From Publishers Weekly
This memoir is crowded with recollections of Bagheria, the Sicilian hometown where the author's family had been nobility and to which they returned impoverished in 1947 after spending two years in a Japanese concentration camp during WWII. Italian novelist Maraini evokes the beautiful landscape, gardens and mansions, dips into the town's history and tracks down some of her living relatives and ancestors-rebels, tories and eccentrics among them. She deftly skims such topics as the sexual advances made to her as a child by adults, as well as her obsessive adoration of her often-absent father. Although perceptive and lyrical, the book-a best seller in Italy in 1993-is also somewhat hurried and provides more details of the affairs of a minor Sicilian nobility in a remote town than many American readers will care to know.

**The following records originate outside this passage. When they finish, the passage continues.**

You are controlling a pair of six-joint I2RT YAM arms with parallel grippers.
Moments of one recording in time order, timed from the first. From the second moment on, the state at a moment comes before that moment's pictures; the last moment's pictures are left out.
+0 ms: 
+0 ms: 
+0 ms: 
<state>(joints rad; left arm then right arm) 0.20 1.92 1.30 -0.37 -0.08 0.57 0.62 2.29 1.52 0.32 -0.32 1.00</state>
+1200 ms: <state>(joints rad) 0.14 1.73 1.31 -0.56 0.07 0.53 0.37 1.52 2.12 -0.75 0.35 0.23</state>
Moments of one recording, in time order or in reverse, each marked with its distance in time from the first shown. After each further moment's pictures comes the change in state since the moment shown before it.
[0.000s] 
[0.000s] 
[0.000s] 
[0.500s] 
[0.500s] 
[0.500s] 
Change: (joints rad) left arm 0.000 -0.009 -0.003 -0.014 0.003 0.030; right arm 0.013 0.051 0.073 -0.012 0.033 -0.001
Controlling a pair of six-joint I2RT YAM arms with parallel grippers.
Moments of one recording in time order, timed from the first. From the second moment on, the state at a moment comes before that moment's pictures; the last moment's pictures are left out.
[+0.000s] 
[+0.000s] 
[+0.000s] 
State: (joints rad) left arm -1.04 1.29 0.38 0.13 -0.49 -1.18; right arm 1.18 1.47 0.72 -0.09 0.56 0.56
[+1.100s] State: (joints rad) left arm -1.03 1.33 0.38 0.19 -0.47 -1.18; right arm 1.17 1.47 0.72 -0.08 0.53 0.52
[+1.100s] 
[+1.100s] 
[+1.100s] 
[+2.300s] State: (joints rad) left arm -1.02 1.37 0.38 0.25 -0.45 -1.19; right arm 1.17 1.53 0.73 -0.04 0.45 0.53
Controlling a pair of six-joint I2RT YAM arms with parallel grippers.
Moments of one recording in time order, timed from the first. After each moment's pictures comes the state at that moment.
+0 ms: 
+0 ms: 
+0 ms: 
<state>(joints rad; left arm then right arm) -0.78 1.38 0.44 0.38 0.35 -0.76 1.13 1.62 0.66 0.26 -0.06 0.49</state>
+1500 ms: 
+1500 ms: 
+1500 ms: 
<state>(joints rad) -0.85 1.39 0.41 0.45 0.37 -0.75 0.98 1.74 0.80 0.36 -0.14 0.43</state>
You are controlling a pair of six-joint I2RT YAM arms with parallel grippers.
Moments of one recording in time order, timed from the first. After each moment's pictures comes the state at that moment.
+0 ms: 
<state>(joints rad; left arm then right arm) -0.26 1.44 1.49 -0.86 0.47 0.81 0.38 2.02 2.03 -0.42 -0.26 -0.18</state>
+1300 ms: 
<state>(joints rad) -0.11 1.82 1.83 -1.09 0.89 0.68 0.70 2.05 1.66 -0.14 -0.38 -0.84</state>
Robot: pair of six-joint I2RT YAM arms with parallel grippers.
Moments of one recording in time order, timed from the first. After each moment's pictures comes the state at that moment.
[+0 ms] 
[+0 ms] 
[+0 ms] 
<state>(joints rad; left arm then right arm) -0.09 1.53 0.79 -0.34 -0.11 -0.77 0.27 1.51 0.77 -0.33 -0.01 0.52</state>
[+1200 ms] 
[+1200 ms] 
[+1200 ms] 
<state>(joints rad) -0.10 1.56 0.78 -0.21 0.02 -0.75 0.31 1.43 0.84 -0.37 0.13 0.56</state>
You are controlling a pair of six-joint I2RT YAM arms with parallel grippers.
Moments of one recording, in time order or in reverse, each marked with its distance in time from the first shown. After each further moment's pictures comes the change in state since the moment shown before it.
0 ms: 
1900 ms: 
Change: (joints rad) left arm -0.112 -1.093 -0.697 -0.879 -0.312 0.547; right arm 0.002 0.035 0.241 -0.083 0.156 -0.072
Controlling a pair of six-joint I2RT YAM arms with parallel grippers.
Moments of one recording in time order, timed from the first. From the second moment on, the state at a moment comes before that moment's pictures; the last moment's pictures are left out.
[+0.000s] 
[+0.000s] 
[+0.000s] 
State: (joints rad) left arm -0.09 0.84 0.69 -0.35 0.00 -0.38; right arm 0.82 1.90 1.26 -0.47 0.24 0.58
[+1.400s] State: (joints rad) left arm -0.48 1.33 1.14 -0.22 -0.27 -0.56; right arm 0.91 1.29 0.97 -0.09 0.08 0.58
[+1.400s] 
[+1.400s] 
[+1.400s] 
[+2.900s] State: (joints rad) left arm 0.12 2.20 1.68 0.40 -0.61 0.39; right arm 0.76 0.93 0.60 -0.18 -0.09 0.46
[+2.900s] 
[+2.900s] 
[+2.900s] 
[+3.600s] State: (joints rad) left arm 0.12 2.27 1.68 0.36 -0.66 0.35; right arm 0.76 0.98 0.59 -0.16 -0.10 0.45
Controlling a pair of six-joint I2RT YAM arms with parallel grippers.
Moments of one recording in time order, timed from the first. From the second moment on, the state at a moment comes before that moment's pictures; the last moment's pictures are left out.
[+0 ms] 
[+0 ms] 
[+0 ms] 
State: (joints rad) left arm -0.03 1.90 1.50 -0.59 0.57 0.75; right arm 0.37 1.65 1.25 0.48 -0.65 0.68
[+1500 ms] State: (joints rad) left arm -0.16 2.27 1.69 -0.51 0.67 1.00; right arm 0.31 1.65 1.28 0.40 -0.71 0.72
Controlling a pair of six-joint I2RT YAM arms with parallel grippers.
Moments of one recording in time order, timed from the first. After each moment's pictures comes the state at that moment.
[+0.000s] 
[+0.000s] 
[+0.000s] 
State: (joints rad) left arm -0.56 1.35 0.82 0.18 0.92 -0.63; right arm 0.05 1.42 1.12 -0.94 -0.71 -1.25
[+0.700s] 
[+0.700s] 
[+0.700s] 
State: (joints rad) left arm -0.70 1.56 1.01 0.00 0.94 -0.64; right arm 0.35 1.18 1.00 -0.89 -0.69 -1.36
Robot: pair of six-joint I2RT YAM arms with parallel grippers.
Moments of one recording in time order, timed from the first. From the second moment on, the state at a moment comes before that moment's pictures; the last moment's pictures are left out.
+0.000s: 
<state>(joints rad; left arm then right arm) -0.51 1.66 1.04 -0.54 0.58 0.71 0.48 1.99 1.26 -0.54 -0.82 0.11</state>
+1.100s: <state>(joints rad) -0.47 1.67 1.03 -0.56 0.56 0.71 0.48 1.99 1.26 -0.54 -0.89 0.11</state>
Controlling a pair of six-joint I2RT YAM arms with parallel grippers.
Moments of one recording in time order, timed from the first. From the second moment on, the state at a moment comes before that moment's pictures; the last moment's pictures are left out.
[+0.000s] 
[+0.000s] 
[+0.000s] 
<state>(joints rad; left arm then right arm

Copyright 1995 Reed Business Information, Inc.
From Booklist
Bittersweet memoirs make the most interesting reading. This one, of Italian novelist Dacia Maraini, is full of contradiction and as pungent as black olives grown in Mediterranean soil. Maraini journeys back to Bagheria, her Sicilian hometown, to make peace with family ghosts and revisit the place her heart calls home. Tea with her eccentric aunt at the old family villa inspires refreshingly acute perceptions of family history and foibles, precisely remembered. Maraini encounters her past in every room, photograph, conversation, and landscape. She decries the blight of modern Sicily, its urban sprawl, the destruction of its artistic and architectural treasures, and the ruin of her family's estates. Yet she rejects her family's aristocratic pretensions and has no interest in its survival. She paints her self-portrait in dry, suggestive brushstrokes, with the natural self-possession of the aristocratic bloodline she was so desperate to reject. Maraini's assessment of modern Sicily is also a personal condemnation, a rejection, and a purging. Disenchanted and out of step with the rigid traditions of family and culture, she remains an observer who comes to an uneasy acceptance of that which has formed her.